To prove this in the ideal case only use the normal distribution is used. This is why this inquiry is within scientific reason.

Supposing two samples have respective statistical distributions $A(x) = \sqrt{(\alpha / \pi)} e^{-\alpha(x+\beta)^2}$ and $B(x) = \sqrt{(\alpha'/\pi)}e^{-\alpha'(x+\beta')^2}$.

If $\alpha' = \alpha + \Delta \alpha$ and $\beta' = \beta + \Delta \beta$ then

$$ \frac{A(x)}{B(x)} = \sqrt{\frac{\alpha}{\alpha + \Delta \alpha}}\exp{\Big(x^2\Delta\alpha + 2(\alpha\Delta\beta +\beta \Delta \alpha + \Delta \alpha \Delta \beta)x + \alpha'\beta'^2-\alpha \beta^2\Big)} $$

For small $\Delta \alpha$ or $\Delta \beta$ this is nearly 1 around the origin, but is an exponential raised to a square. It will increase or decrease extremely rapidly in the left and right directions. If $\Delta \alpha$ and $\Delta \beta$ are sufficiently small, this makes our proposal null as the ratio is nearly 1 for all values that matter. But I suspect this is level of equality is not generally the case in real life and might not even be humanly possible to create. For larger values this inequality would be amplified.

An important point is that this demonstrates why the tail ends of the distribution are unreliable and unrepresentative as a sample for the entire distribution. However everyone in their area are in the tail ends of their own distribution. This makes getting samples harder. Researchers often sample students, but in light of this may be unreasonable and innaccurate.

2

There are 2 best solutions below

2
On

I disagree with much of what you have to say, partly on grounds of personal opinion and partly because you are stating mathematical propositions without proof.

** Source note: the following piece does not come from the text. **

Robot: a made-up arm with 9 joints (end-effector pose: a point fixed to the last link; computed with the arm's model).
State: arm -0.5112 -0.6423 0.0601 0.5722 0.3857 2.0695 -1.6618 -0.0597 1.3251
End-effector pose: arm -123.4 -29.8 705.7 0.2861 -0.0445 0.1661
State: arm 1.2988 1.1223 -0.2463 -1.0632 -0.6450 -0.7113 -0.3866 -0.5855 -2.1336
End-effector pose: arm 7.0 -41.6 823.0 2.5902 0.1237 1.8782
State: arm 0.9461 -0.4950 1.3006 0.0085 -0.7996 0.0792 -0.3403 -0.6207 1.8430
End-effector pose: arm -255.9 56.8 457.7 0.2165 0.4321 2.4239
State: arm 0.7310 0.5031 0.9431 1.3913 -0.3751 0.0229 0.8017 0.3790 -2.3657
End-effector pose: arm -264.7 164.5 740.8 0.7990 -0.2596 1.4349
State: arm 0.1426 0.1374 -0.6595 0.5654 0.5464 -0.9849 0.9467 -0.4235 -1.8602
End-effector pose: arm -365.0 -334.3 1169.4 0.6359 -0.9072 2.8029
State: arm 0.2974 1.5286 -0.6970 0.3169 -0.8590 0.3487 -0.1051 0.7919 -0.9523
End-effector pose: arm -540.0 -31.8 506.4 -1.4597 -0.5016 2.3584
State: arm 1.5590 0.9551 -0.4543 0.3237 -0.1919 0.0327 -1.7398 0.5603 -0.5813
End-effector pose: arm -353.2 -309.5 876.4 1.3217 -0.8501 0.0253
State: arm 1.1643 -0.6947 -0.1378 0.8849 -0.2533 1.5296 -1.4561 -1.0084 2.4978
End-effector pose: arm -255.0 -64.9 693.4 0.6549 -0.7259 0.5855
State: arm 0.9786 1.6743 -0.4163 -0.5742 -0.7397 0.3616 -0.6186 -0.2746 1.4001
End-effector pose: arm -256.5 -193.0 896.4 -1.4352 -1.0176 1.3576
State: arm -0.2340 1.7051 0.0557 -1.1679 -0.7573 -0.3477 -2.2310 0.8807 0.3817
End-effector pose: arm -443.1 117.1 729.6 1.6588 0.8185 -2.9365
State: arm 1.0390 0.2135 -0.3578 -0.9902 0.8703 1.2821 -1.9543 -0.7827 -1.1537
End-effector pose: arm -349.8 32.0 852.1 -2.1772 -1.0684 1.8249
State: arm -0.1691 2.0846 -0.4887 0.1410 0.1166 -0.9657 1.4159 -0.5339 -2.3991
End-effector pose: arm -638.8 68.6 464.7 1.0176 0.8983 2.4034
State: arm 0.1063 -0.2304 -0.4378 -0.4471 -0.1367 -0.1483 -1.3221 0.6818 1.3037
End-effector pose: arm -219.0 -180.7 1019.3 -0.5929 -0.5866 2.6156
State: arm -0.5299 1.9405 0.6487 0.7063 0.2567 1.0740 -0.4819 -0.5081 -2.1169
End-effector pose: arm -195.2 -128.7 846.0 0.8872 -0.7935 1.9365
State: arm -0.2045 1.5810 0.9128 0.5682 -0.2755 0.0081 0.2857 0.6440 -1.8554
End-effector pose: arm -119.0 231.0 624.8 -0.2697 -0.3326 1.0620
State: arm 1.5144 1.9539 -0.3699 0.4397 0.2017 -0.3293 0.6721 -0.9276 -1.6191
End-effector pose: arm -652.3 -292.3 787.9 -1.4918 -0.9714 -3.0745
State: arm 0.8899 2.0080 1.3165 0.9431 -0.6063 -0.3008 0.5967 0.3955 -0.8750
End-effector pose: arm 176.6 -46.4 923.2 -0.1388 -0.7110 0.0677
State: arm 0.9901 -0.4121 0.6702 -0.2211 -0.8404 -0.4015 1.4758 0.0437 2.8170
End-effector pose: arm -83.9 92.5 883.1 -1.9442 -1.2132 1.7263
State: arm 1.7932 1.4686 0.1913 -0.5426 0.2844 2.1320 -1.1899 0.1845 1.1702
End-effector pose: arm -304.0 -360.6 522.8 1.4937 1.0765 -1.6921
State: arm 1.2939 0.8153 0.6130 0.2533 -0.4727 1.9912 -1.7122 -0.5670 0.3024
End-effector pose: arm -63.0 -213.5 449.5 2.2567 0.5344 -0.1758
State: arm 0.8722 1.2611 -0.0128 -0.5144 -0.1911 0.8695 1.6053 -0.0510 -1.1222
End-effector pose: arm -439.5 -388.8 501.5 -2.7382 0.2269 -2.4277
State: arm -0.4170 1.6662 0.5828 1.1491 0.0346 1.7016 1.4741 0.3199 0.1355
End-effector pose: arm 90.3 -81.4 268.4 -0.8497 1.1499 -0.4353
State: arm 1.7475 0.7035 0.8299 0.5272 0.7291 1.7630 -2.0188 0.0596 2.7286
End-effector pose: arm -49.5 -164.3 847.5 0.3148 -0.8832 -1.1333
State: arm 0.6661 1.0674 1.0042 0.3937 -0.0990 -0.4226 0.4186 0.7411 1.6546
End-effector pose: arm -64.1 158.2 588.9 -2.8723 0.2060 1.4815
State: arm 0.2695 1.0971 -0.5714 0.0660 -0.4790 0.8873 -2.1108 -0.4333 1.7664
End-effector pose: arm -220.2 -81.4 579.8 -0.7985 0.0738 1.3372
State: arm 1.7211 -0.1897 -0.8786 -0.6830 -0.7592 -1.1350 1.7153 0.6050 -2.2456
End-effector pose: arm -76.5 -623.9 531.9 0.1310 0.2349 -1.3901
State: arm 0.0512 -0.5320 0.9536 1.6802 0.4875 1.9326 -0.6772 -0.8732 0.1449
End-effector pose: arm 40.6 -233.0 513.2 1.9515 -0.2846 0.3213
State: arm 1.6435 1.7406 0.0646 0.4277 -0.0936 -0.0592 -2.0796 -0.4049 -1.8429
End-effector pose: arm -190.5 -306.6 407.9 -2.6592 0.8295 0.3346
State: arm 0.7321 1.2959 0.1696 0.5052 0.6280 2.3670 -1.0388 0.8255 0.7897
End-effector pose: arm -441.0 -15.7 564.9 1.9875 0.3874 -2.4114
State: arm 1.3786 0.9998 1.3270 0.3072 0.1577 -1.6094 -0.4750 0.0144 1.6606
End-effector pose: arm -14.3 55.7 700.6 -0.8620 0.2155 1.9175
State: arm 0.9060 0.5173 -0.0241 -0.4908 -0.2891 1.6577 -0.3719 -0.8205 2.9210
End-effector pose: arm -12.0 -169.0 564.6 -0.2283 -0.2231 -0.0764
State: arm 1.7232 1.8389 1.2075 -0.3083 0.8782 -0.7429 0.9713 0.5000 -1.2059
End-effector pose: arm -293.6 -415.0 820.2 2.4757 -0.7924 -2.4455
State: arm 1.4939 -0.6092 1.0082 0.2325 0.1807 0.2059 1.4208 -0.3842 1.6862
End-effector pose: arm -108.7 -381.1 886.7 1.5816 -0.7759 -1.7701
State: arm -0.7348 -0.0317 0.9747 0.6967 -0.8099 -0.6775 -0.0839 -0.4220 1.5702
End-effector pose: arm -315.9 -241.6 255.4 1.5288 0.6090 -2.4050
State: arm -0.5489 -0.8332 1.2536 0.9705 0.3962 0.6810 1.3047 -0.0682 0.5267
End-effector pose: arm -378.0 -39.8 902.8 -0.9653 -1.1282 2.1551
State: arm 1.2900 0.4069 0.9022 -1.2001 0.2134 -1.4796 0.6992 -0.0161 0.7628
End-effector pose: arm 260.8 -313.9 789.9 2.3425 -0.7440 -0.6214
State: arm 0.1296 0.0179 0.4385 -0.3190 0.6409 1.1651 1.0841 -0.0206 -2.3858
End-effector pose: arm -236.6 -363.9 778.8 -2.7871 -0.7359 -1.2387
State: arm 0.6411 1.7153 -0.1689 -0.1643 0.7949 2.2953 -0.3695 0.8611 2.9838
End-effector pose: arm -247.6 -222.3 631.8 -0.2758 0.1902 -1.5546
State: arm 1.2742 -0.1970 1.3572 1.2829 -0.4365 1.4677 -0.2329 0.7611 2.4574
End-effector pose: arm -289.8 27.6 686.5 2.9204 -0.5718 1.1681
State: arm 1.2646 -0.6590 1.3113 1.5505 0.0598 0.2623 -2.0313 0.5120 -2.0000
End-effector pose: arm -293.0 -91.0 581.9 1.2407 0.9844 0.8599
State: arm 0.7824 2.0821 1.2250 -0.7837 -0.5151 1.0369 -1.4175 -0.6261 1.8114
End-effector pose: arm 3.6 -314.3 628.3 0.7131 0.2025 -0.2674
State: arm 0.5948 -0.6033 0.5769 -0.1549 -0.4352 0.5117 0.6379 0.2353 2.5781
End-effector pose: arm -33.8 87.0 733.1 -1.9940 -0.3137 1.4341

There is one possibly related fact that may be of interest. If 1/3 of the population of a city belongs to group A and 2/3 belong to group B, suppose we choose 75 people at random.

The probability that exactly 25 of them will be from group A is determined by the binomial distribution. If $X$ is the number of A's chosen out of $75,$ then $X \sim \mathsf{Binom}(75, 1/3)$ and $$P(X = 25) = {75 \choose 25}\left(\frac 1 3\right)^{25} \left(\frac 2 3\right)^{75} = 0.0973.$$

dbinom(25, 75, 1/3)
[1] 0.09734124

So if you're looking for the sample proportion to be exactly the same as the population proportion, you will seldom see that. [It turns out that $\{X=25\}$ is the most likely result, but there are too many competing results for the most likely result to be hugely likely.]

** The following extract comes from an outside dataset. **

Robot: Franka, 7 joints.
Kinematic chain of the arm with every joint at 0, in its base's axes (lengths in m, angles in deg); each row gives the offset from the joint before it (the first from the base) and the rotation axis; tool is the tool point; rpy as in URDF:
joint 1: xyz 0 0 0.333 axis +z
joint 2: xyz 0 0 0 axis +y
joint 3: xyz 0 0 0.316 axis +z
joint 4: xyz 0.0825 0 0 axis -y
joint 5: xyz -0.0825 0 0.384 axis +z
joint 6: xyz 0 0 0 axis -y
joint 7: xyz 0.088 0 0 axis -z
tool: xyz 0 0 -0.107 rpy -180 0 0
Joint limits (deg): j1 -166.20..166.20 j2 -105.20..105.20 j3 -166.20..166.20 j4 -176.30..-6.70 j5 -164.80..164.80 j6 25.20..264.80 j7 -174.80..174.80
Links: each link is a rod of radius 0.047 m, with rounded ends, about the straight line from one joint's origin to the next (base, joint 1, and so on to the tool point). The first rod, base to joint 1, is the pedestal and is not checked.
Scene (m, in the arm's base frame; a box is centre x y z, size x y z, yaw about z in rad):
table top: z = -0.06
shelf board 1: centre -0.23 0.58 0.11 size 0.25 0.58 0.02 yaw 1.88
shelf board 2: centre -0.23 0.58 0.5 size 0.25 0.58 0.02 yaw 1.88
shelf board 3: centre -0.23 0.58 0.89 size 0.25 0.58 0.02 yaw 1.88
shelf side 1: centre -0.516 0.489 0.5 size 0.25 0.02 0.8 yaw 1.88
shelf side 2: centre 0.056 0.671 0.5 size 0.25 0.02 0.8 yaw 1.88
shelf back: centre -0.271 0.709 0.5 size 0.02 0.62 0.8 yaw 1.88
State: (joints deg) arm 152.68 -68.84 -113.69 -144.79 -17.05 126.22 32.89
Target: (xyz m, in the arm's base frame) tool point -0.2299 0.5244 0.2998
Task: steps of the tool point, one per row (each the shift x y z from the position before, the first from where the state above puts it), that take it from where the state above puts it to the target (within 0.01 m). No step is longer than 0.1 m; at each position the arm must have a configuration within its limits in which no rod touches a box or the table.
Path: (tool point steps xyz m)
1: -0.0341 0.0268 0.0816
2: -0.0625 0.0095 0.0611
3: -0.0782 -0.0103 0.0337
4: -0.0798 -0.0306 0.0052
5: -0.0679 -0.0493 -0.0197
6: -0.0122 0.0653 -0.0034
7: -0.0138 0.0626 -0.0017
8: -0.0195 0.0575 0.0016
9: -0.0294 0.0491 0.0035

However, the probability of being within five of $25$ is $P(20 \le X \le 30) = 0.8227.$

sum(dbinom(20:30, 75, 1/3))
[1] 0.8227381
diff(pbinom(c(19,30), 75, 1/3))
[1] 0.8227381

enter image description here

Addendum: Here is another case of what might be called 'systematic unfairness'. Four equally talented people play 12 games of Monopoly. You might think that would usually result in about three wins for each person. But in such 12-game 'tournaments' the mean number of games won by the most successful of the four is about 5.6 games. (Least successful about 0.83.) Here is a simulation of 100,000 12-game tournaments.

w = replicate( 10^5, 
    max(rowSums(rmultinom(12, 1:4, rep(1:4)))) )
mean(w)
## 5.57715
1
On

Leaving aside the intent-implications, here's a model, inspired on chess. Let's say that the "player strengh" in some competition is modeled by a random variable $X$ (in chess, it could be the ELO), its distribution be $f_X(x)$ (typically a Gaussian distribution, or perhaps a logistic one).

Given two random players $A ,B$ , let's assume that the probability of $A$ winning (let's discard draws) is given by some probability which is a (odd aroud $(0,\frac12)$ ) funcion of the strengh difference: $p = g(X_A-X_B)$ . Again, $g$ could typically be a Gaussian or logistic cumulative distribution function.

Now, assume we have two different populations, with similar but not identical average strengh, e.g. $f_{X_A}(x)=f_{X_B}(x-\epsilon)$ (population $A$ is slightly stronger).

The OP is interested (I think) in showing that, under these conditions, for some typical/reasonable distributions, the advantage for population $A$ (its expected winning rate) is small if we pick a random player from each population, assuming $\epsilon$ is small. But that the advantage dramatically increases if we pick the random players from the upper percentiles.